The x86 instruction for "atomically compare and swap" is LOCK CMPXCHG. This instruction creates a full memory fence.
There is no instruction that does this job without creating a memory fence, so it is very likely that both compareAndSet and weakCompareAndSet map to LOCK CMPXCHG and perform a full memory fence.
But that's for x86, other architectures (including future variants of x86) may do things differently.

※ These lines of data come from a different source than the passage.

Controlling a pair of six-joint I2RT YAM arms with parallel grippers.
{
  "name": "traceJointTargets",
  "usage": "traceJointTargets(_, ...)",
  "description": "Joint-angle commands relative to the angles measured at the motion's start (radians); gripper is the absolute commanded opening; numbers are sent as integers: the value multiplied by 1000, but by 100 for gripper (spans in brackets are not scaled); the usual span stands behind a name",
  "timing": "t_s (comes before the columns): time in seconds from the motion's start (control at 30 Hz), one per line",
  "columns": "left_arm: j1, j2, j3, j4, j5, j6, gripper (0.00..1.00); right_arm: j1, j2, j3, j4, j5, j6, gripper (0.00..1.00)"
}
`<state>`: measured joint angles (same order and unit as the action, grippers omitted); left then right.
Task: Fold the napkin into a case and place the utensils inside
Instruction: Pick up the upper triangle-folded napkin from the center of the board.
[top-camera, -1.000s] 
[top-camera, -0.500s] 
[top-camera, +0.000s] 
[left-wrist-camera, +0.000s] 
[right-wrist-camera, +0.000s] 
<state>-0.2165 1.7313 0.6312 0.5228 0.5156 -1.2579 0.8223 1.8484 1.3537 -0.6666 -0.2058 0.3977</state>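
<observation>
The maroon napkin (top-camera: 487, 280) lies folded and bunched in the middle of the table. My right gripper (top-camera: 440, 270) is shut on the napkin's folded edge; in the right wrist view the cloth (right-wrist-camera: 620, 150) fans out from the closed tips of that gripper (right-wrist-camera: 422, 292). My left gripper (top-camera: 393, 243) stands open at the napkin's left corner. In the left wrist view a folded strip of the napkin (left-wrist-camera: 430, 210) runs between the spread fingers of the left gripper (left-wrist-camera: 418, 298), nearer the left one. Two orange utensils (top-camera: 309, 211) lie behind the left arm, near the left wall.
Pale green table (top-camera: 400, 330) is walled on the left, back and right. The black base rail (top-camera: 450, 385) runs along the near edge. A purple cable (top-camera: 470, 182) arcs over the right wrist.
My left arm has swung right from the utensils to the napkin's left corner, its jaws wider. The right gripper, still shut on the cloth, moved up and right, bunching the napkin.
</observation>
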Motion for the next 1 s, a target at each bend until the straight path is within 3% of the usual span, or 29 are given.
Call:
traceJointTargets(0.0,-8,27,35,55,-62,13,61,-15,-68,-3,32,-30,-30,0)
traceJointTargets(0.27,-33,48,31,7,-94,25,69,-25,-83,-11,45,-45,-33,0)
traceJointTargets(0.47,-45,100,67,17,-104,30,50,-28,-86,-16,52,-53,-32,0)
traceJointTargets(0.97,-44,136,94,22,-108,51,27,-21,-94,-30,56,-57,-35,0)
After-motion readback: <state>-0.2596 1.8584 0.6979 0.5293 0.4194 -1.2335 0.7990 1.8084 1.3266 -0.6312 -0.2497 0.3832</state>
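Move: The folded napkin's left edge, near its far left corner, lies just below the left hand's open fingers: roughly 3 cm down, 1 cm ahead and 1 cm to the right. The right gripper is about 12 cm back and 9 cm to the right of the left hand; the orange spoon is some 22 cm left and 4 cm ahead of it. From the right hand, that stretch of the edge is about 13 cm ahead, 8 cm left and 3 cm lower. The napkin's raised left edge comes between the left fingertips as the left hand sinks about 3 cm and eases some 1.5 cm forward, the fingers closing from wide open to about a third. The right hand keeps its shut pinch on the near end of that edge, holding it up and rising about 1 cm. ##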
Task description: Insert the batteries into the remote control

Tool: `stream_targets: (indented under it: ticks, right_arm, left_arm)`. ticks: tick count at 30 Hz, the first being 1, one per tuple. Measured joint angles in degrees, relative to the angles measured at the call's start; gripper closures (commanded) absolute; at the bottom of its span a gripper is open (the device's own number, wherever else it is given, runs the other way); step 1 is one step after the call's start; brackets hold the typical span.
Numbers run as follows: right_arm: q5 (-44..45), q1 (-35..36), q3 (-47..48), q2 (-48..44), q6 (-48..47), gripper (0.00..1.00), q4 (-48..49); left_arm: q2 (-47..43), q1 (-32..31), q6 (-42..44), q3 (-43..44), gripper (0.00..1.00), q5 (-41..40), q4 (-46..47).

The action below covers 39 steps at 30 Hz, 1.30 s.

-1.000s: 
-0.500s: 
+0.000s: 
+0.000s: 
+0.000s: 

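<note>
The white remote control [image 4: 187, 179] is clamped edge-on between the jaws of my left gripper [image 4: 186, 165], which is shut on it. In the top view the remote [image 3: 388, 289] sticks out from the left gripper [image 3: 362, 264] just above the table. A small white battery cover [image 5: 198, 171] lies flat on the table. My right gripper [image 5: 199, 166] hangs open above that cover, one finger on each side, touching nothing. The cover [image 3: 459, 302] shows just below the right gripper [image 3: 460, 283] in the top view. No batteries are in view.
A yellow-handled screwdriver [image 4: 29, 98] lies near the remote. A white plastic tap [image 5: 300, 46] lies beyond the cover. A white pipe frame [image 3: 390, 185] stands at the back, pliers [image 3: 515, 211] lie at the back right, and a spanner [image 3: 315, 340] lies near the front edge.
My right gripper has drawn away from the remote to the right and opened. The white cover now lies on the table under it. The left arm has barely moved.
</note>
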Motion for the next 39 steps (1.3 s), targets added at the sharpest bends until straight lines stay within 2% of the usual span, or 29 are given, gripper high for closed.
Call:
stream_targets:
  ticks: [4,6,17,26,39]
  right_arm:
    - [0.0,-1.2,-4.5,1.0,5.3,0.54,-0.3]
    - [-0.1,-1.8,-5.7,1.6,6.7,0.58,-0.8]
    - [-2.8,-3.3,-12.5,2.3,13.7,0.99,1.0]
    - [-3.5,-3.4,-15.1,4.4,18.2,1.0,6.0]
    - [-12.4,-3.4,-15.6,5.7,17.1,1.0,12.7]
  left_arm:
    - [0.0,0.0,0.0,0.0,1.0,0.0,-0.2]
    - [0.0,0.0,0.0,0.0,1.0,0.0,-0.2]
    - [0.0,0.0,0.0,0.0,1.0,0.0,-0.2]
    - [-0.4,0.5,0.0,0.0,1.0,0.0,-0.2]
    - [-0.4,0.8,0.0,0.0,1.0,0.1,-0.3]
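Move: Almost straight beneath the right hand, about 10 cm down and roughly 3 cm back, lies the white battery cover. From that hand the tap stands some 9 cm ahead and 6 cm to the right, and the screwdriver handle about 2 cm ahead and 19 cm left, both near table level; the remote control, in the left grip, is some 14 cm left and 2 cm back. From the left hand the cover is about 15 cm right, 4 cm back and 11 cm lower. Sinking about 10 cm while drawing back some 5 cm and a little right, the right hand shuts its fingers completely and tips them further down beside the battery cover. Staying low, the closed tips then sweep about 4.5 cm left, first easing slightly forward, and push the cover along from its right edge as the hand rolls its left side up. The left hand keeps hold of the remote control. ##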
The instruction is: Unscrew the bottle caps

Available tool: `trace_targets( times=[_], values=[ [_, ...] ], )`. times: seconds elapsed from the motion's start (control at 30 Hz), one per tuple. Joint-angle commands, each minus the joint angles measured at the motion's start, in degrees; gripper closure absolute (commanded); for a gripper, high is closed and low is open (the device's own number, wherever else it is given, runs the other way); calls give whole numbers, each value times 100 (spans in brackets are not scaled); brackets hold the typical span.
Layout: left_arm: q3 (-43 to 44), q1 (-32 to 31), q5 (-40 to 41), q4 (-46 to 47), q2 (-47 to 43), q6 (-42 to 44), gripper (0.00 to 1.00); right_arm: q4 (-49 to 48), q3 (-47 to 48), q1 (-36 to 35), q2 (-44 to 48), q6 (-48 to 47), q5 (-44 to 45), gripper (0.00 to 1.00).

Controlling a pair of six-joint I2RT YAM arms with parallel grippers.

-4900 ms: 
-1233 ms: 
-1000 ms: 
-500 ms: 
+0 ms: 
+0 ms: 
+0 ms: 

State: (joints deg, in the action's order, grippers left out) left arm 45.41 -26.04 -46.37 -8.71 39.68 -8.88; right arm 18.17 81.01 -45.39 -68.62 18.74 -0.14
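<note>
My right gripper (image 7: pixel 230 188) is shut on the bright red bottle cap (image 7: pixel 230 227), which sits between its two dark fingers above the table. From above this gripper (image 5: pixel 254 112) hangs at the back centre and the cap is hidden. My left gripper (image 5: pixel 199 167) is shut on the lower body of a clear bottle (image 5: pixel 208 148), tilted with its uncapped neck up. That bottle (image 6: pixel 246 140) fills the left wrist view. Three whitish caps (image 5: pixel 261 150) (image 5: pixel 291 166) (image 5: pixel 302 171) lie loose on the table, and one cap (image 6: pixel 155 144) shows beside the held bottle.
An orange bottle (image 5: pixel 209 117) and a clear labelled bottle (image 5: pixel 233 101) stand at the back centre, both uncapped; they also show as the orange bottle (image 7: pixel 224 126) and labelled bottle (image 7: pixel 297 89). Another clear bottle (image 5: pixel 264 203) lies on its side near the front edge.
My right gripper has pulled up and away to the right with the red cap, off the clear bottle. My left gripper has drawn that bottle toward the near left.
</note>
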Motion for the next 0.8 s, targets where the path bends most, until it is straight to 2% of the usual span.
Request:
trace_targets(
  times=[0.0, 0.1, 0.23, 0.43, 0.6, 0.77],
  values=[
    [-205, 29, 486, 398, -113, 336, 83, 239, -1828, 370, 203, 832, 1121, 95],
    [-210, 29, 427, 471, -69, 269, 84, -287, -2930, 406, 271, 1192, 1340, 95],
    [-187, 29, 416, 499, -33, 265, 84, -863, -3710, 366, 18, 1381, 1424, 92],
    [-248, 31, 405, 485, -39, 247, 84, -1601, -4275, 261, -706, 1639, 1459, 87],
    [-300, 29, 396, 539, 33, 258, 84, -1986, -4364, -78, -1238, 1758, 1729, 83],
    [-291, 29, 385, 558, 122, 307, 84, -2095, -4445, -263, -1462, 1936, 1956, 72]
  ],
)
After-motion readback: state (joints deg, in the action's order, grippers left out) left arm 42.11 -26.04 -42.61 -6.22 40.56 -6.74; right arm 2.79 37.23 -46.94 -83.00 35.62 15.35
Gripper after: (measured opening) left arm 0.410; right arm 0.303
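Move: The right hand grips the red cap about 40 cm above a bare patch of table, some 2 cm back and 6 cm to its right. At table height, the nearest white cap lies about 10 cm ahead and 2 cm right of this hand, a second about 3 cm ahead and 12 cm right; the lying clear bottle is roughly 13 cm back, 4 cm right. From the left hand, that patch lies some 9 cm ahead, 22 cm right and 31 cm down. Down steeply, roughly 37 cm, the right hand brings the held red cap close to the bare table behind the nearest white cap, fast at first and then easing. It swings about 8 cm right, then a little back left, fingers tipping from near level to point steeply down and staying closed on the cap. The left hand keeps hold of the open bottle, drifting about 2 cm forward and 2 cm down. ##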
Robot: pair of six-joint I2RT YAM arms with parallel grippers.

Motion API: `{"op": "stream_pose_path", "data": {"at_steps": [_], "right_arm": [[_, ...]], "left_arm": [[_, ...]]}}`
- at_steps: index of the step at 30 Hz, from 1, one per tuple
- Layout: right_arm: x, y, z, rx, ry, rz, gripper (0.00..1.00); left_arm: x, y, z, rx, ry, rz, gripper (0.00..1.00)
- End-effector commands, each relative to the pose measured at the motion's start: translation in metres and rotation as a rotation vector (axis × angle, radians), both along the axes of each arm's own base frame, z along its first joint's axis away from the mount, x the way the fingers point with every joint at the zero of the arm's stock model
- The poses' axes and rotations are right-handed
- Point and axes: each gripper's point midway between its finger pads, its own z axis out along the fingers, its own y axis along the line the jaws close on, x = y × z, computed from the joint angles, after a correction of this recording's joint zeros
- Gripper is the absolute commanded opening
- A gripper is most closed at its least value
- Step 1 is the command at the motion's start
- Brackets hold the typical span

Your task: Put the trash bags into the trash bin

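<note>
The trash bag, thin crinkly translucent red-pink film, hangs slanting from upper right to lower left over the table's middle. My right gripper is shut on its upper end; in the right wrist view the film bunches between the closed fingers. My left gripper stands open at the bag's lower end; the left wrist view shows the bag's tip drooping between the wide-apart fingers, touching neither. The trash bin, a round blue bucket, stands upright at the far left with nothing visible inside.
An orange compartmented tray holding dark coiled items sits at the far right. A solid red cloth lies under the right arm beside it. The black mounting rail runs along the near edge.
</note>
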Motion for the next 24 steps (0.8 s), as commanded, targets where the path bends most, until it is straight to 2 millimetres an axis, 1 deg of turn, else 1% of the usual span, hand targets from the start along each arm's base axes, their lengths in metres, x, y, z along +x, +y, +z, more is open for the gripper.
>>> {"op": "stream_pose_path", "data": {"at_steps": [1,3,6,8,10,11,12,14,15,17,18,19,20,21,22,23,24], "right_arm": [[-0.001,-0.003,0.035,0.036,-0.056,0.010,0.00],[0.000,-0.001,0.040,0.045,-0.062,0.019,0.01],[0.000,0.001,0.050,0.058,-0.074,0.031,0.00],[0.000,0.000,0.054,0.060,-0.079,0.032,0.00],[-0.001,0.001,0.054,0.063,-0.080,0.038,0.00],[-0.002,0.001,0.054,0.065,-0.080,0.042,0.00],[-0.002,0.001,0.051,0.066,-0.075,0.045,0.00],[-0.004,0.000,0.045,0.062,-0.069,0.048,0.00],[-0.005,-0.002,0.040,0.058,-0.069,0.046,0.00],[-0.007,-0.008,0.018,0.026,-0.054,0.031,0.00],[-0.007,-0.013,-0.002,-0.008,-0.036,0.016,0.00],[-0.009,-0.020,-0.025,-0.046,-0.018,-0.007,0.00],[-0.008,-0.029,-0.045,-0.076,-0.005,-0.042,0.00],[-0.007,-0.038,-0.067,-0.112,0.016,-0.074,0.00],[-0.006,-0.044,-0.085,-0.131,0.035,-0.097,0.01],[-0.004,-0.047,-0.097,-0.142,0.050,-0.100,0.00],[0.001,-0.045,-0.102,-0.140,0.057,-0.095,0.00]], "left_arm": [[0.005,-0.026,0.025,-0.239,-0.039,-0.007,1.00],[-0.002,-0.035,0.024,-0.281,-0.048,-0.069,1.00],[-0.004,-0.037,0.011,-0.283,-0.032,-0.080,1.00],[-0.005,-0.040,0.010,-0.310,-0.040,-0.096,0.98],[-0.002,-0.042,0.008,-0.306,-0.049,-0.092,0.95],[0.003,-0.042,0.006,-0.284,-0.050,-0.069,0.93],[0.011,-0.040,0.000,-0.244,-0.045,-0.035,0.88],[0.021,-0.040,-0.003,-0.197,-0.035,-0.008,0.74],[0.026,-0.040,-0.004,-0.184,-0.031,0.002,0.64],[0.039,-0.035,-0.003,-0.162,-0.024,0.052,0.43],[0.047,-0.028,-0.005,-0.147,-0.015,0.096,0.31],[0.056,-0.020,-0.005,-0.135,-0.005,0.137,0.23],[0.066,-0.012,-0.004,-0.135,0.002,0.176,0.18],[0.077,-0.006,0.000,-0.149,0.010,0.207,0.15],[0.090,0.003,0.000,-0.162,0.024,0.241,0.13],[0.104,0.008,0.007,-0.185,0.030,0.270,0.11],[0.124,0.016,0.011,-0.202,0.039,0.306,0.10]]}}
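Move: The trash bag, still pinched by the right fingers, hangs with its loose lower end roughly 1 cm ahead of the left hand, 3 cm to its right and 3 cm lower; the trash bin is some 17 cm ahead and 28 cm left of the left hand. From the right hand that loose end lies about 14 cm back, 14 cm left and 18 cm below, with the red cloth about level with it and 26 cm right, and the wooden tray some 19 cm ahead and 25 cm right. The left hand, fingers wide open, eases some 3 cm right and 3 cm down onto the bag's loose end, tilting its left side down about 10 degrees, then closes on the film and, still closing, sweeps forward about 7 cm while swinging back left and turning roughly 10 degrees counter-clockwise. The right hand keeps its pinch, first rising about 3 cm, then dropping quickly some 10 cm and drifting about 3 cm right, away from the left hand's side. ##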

weakCompareAndSwap is not guaranteed to be faster; it's just permitted to be faster. You can look at the open-source code of the OpenJDK to see what some smart people decided to do with this permission:
source code of compareAndSet
source code of weakCompareAndSet
Namely: They're both implemented as the one-liner
return unsafe.compareAndSwapObject(this, valueOffset, expect, update);
They have exactly the same performance, because they have exactly the same implementation! (in OpenJDK at least). Other people have remarked on the fact that you can't really do any better on x86 anyway, because the hardware already gives you a bunch of guarantees "for free". It's only on simpler architectures like ARM that you have to worry about it.